I'm working on the solution of the equation
$$\tan^2u\partial^2_u y_2 + (2+\tan^2u)\tan u \partial_u y_2 -a^2\lambda_2y_2 – n^2(1+\cot^2u)y_2 = 0.$$
It is possible to write the above equation in terms of the Sturm-Liouville operator by just multiplying the equation by $\cos u$:
\begin{align*}
\sin u \tan u \partial^2_u y_2 + (\cos u \tan u + \sec^2 u \sin u)\partial_u y_2 – \cos u(a^2\lambda_2 + n^2(1+\cot^2u))y_2 = 0\\
\implies \partial_u (\sin u \tan u \partial_u y_2) – \cos u (a^2\lambda_2 + n^2(1+\cot^2u))y_2 = 0.
\end{align*}
Now, let $\eta = \sin u$, hence,$$
\frac{\partial}{\partial u} = \frac{\partial\eta}{\partial u}\frac{\partial}{\partial\eta} = \cos u \frac{\partial}{\partial\eta}.
$$
The last equation becomes
\begin{align*}
\cos u \partial_\eta \left(\eta^2\partial_\eta y_2\right) – \cos u (a^2\lambda_2y_2 + n^2(1+\cot^2u))y_2 &= 0\\
\implies \left(\eta^2\partial_\eta y_2\right) -\left(a^2\lambda_2 + n^2\left(1+\frac{\cos^2 u}{\sin^2 u}\right)\right)y_2 &= 0,
\end{align*}
but, since $\sin u = \eta,$ it implies that $\cos u = \sqrt{1-\eta^2}$ by trigonometric relations.

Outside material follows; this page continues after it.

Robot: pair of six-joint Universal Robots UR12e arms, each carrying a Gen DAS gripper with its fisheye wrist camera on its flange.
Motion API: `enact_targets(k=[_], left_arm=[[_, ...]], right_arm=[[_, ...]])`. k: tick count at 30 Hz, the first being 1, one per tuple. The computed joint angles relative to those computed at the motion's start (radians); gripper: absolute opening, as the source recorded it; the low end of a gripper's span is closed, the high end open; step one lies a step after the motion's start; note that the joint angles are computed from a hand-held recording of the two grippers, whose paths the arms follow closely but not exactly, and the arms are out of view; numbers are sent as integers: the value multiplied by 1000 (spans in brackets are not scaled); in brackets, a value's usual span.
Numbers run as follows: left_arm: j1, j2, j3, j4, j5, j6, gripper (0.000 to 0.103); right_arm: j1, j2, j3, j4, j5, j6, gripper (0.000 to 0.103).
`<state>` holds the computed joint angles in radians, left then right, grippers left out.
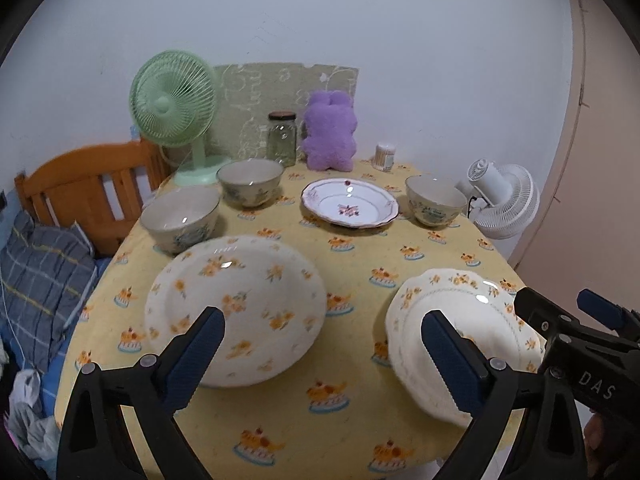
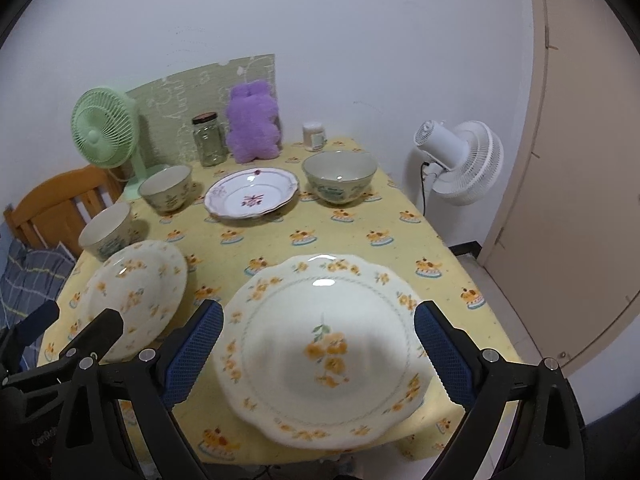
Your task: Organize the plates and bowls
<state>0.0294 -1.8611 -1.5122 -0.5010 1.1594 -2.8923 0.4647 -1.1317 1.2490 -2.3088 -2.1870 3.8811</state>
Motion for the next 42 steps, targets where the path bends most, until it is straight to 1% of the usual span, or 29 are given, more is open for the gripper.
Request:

Thus,
\begin{align*}
\partial_\eta \left(\eta^2\partial_\eta y_2\right) -\left(a^2\lambda_2 + n^2\left(1+\frac{1-\eta^2}{\eta^2}\right)\right)y_2 &= 0\\
\implies \partial_\eta \left(\eta^2\partial_\eta y_2\right) -\left(a^2\lambda_2 +\frac{n^2}{\eta^2}\right)y_2 &= 0
\end{align*}
Now, the problem is reduced to solve this last ODE, which I can see something similar to the associated Legendre ODE or Bessel ODE. The last one seems to be more plausible when we apply the change of variables $x=n/\eta$. By making this change, the equation becomes
$$ x^2\partial^2_x y – (a^2\lambda_2 + x^2)y = 0$$
I want to reduce the equation to a known one to avoid the Frobenius method, but if it is not possible, I'm ok with that.

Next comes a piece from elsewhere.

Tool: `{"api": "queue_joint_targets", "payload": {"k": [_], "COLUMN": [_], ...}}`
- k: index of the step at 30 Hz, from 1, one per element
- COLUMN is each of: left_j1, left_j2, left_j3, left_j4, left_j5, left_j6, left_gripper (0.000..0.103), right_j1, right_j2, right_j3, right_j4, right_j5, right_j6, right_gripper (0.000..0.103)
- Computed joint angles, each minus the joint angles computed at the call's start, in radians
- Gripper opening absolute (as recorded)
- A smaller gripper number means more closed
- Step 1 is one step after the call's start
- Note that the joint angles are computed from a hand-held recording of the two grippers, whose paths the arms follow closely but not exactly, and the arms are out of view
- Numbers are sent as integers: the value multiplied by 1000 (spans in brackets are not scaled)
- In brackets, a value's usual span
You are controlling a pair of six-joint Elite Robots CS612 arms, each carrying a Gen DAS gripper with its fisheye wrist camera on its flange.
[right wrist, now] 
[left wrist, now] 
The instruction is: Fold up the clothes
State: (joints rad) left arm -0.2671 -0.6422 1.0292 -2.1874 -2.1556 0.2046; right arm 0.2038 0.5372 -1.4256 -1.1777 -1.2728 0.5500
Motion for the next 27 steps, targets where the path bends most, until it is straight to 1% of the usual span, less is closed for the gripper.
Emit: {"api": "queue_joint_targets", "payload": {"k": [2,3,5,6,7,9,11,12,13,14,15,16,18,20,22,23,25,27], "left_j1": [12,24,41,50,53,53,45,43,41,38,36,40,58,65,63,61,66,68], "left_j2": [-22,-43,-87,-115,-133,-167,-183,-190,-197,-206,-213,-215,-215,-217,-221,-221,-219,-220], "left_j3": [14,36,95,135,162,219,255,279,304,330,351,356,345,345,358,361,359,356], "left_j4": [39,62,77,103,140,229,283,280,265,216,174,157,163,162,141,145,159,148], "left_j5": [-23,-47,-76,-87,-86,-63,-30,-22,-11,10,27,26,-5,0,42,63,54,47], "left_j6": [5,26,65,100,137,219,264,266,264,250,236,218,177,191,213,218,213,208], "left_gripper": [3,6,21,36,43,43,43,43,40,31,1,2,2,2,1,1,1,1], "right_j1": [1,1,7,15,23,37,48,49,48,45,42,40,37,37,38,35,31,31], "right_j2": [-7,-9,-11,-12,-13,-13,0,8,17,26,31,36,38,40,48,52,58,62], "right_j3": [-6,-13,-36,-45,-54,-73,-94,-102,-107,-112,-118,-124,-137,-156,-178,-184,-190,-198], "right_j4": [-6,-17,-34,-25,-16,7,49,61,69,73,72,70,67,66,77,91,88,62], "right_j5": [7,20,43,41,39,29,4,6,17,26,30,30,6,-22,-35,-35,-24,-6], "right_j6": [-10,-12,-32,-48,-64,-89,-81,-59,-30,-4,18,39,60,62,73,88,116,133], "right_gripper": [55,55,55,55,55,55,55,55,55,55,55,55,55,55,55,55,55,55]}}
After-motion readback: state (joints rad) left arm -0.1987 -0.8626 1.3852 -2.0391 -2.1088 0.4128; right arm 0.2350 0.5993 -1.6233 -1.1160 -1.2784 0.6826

If possible, how can I write this last equation as a Bessel-type ODE?
Any help/idea of substitution will be very appreciated. Thanks in advance
Best Answer
You are almost done: the substitution $y(x)=\sqrt xz(x)$ in the equation \begin{equation} x^2\partial^2_x y(x) - (a^2\lambda_2 + x^2)y(x) = 0 \end{equation} gives \begin{equation} x^2\partial^2_x z(x)+x\partial_x z(x) - (a^2\lambda_2 +\frac14 +x^2)z(x)=0 \end{equation} which is a modified Bessel equation. The solutions are then a linear combination of the functions $K_{\sqrt{a^2\lambda_2+1/4}}(x)$ and $I_{\sqrt{a^2\lambda_2+1/4}}(x)$.

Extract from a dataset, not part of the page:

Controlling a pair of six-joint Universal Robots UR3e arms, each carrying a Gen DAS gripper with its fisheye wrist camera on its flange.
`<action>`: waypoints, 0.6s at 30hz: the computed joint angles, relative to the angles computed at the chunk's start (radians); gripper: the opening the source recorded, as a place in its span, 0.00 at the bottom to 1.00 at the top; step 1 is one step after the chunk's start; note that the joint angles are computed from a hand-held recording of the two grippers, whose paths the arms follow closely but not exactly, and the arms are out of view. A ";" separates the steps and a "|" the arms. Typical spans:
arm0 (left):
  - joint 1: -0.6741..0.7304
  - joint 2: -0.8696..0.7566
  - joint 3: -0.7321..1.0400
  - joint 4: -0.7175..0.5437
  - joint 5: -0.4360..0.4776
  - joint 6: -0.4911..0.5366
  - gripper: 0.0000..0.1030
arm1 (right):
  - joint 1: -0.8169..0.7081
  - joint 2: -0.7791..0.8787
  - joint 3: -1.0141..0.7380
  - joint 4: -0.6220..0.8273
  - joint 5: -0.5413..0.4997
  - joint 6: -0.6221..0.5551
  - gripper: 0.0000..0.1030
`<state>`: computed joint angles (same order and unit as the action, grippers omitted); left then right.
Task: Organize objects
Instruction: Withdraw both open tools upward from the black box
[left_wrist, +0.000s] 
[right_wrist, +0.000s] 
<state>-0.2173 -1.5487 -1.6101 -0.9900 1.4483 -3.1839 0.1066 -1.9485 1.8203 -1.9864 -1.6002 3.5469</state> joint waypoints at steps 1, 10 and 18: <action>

The idea of this substitution comes from the remark that the equation has exponential solutions for $x\to\infty$. If we expect that it is equivalent to a Bessel equation, the known asymptotic behavior of the Bessel functions ($x^{-1/2}\exp(\lambda x)$) suggests the change of function.